__Aim of the task__.
Retype, word for word, each line between the lines holding "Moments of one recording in" and "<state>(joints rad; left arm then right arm", inclusive, and leave the rest of the data alone.

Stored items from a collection
****

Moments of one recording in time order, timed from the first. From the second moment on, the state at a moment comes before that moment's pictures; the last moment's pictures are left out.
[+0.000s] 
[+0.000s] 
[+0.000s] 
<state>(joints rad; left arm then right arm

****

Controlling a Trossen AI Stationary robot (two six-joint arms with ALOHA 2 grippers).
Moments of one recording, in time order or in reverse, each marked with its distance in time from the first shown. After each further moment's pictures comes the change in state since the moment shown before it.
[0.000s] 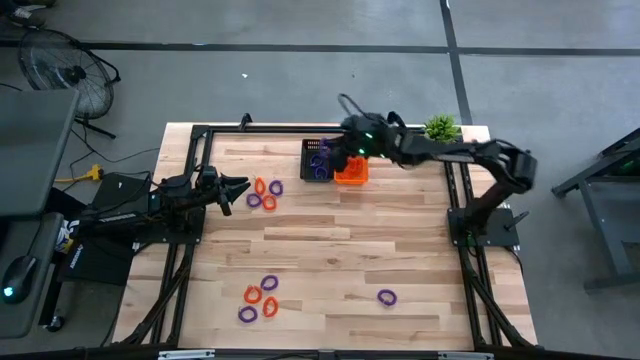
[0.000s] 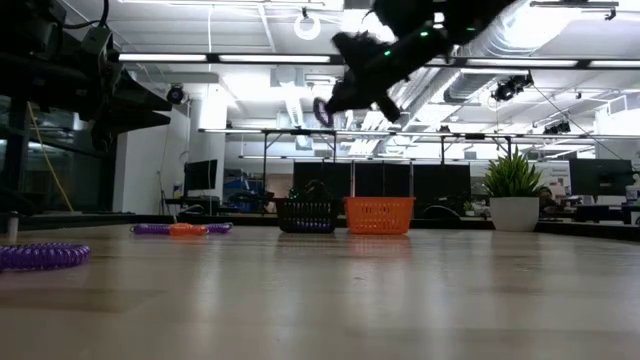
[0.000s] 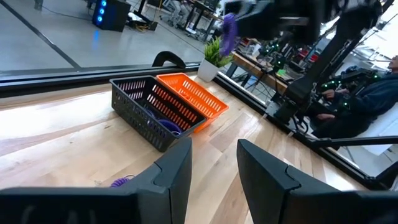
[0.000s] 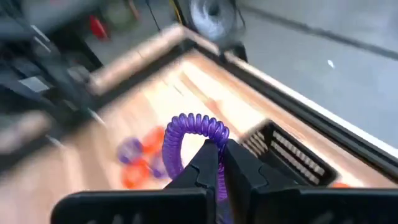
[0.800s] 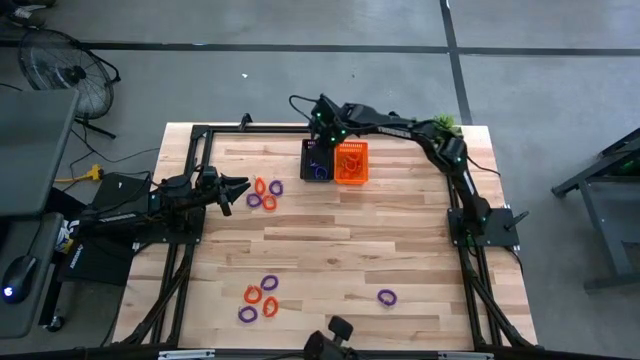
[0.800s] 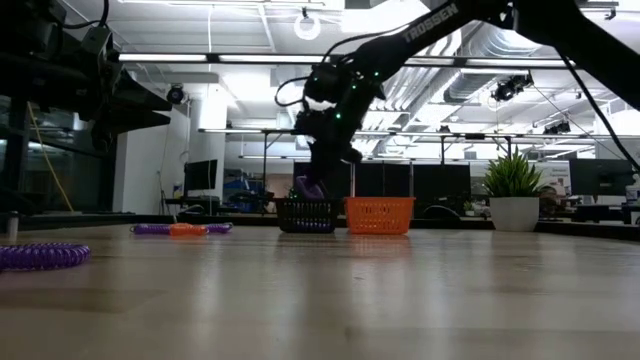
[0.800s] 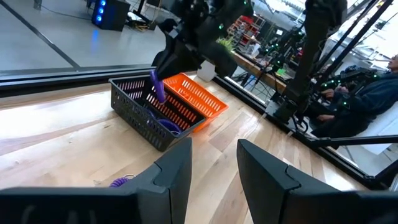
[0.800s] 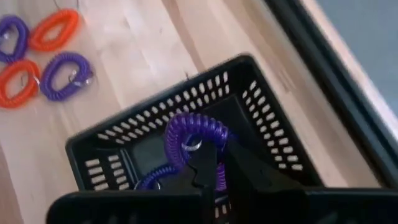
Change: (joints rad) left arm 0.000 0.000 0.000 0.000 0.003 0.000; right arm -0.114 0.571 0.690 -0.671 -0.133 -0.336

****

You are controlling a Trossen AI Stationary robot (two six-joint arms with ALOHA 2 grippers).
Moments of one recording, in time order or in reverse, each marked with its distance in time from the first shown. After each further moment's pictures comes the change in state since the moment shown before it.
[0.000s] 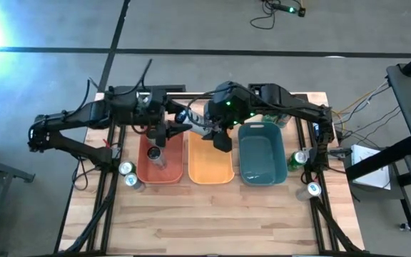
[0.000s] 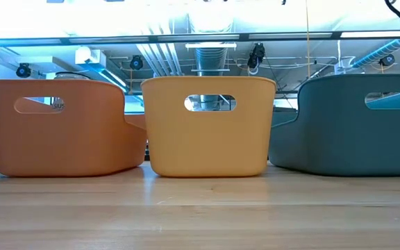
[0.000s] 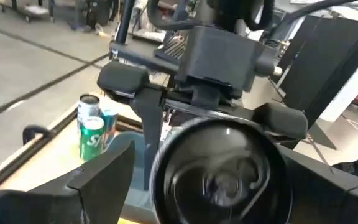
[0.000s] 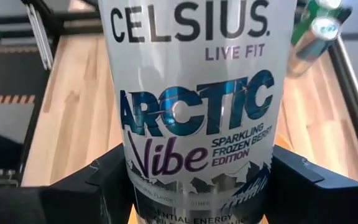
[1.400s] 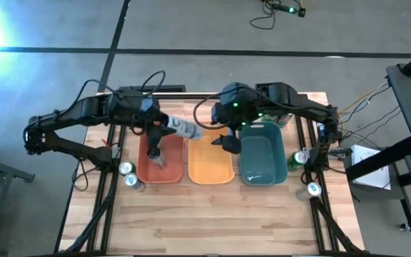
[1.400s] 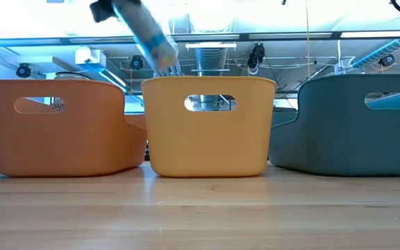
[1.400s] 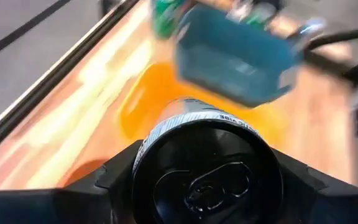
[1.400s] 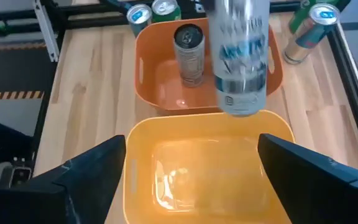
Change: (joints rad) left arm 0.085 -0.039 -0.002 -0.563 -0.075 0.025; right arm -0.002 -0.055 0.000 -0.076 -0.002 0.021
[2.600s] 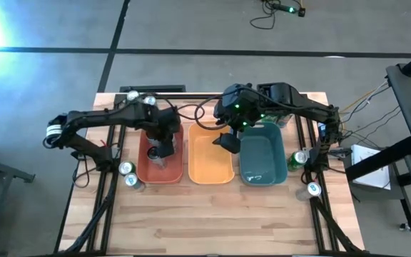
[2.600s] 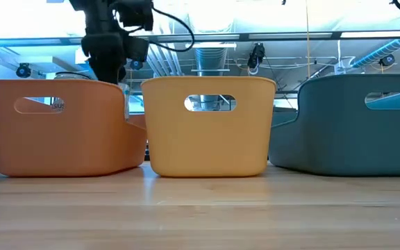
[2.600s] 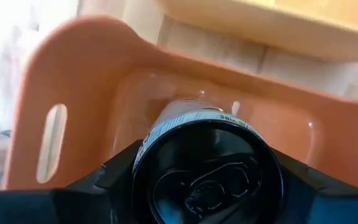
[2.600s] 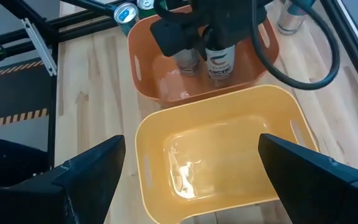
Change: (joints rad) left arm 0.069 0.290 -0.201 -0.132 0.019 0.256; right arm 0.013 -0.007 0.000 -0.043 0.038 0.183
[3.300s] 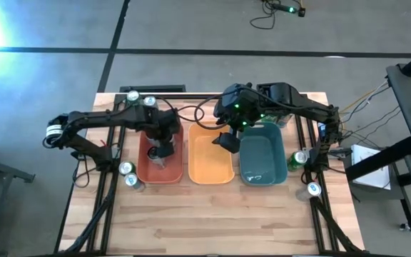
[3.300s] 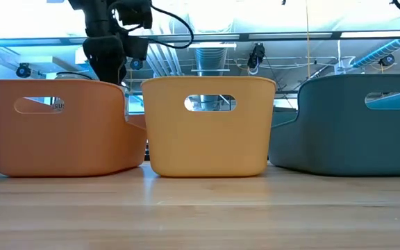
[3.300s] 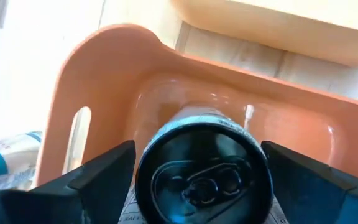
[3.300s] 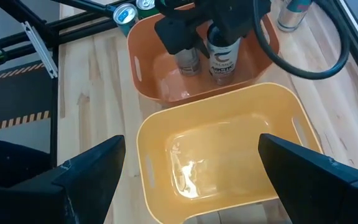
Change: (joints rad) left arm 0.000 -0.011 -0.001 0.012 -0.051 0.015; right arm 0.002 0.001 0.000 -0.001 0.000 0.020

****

__Task output__.
Moments of one recording in time order, timed from the first. From the second moment on, the state at a moment comes before that moment's pictures; the last moment's pictures are left out.
[+0.000s] 
[+0.000s] 
[+0.000s] 
<state>(joints rad; left arm then right arm

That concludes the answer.